Gedenken am Kriegerdenkmal
Nach dem Gottesdienst begaben sich die Formationen und Blaskapelle sowie die Gottesdienstbesucher zum Kriegerdenkmal auf der Ostseite der Kirche. Hier hielt Bürgermeister-Stellvertreterin Dr. Brigitte Stunder die Gedenkrede, die hier auszugsweise wiedergegen wird: „Vor genau 100 Jahren wurde zum ersten Mal der Volkstrauertag begangen, um an die gefallenen Soldaten des 1. Weltkriegs zu erinnern. Lassen Sie uns gemeinsam gedenken: An zehn Millionen gefallene Soldaten im 1. Weltkrieg und 24 Millionen im 2. Weltkrieg. An Gruppen und Völker, die wegen ihrer abweichenden Überzeugung oder Religion getötet wurden. An Menschen, die wegen ihrer anderen Hautfarbe oder Nationalität ermordet wurden. An Menschen, die politisch verfolgt oder Opfer von Terror wurden. An Menschen, die durch Hass und Gewalt ums Leben gekommen sind, weil sie zu kraftlos waren, um sich zu wehren oder weil sie Fremde waren. An Vater und Söhne, die wegen Ruhm, Ehre und Macht der Herrschenden ihr Leben verloren. An Mütter und Kinder, die vom Bombenhagel überzogen wurden und sich nicht rechtzeitig in Sicherheit bringen konnten. Seit mehr als 2000 Jahren werden von Menschen Kriege geführt, ohne Sinn und Verstand. Vergessen wir darüber nicht, dass nicht Krieg, sondern Frieden Freiheit bedeutet. Wir wollen uns darum bemühen, Tag für Tag in Familie, Stadt, Land und auf der ganzen Welt.“
Poesie, die Mut macht
Zum Schluss ein Auszug aus einem Gedicht von Eva Rechlin:
“ Die Angst vor Streit und Hass und Krieg lässt viele oft nicht ruhn.

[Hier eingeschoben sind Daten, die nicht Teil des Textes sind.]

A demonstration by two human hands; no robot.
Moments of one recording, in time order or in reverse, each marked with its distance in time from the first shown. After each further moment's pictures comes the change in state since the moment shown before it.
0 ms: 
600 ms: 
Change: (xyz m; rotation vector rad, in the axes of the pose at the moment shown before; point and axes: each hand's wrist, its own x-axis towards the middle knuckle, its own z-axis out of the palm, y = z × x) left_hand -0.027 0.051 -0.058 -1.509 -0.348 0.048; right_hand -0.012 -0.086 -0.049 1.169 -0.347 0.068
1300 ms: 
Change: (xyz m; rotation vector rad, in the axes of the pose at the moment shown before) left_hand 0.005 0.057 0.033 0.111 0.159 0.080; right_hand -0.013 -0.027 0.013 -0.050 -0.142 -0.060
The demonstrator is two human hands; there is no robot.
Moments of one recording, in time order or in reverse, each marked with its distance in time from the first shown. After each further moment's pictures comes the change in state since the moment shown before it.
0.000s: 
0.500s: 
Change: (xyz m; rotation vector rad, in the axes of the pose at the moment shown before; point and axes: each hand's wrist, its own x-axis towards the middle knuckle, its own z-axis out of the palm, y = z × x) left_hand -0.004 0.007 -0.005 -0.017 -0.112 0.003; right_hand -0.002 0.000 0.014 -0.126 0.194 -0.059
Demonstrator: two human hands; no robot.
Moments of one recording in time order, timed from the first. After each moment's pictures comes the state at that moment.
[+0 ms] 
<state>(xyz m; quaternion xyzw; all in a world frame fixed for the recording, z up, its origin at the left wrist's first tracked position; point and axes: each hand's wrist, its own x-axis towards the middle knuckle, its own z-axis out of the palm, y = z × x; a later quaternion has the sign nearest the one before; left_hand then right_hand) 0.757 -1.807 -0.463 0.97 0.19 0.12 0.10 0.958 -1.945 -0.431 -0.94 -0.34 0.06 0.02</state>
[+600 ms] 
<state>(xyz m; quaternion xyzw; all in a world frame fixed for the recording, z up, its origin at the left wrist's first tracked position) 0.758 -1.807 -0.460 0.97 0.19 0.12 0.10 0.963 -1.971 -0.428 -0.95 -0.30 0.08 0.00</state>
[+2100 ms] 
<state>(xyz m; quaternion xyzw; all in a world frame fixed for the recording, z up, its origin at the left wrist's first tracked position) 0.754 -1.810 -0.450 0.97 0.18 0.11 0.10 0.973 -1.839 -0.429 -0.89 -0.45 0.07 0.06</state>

Doch wenn man Frieden haben will, muss man ihn selber tun.
Er fängt bei uns zuhause an, bei jedem, der ihn will.
Vom Frieden reden hilft nicht viel, auch nicht, wenn man marschiert.
Man braucht zum Frieden Liebe, natürlich auch Verstand,
Und wo es was zu heilen gibt, jede Hand.“
Der Rede vorausgegangen war ein getragenes Musikstück mit dem Titel „Gebet“ von Hans Blank. Nach der Rede intonierte die Stadtkapelle das traditionelle Lied „Ich hatt‘ einen Kameraden“. Zuerst wurde die Melodie als Trompetensolo von Robert Maier vorgetragen. Mit der Wiederholung durch das Blasorchester klang die Feier zum Volkstrauertag aus. Zuvor hatte die Bürgerwehr zur Ehre der Gefallenen einen Salutschuss abgegeben.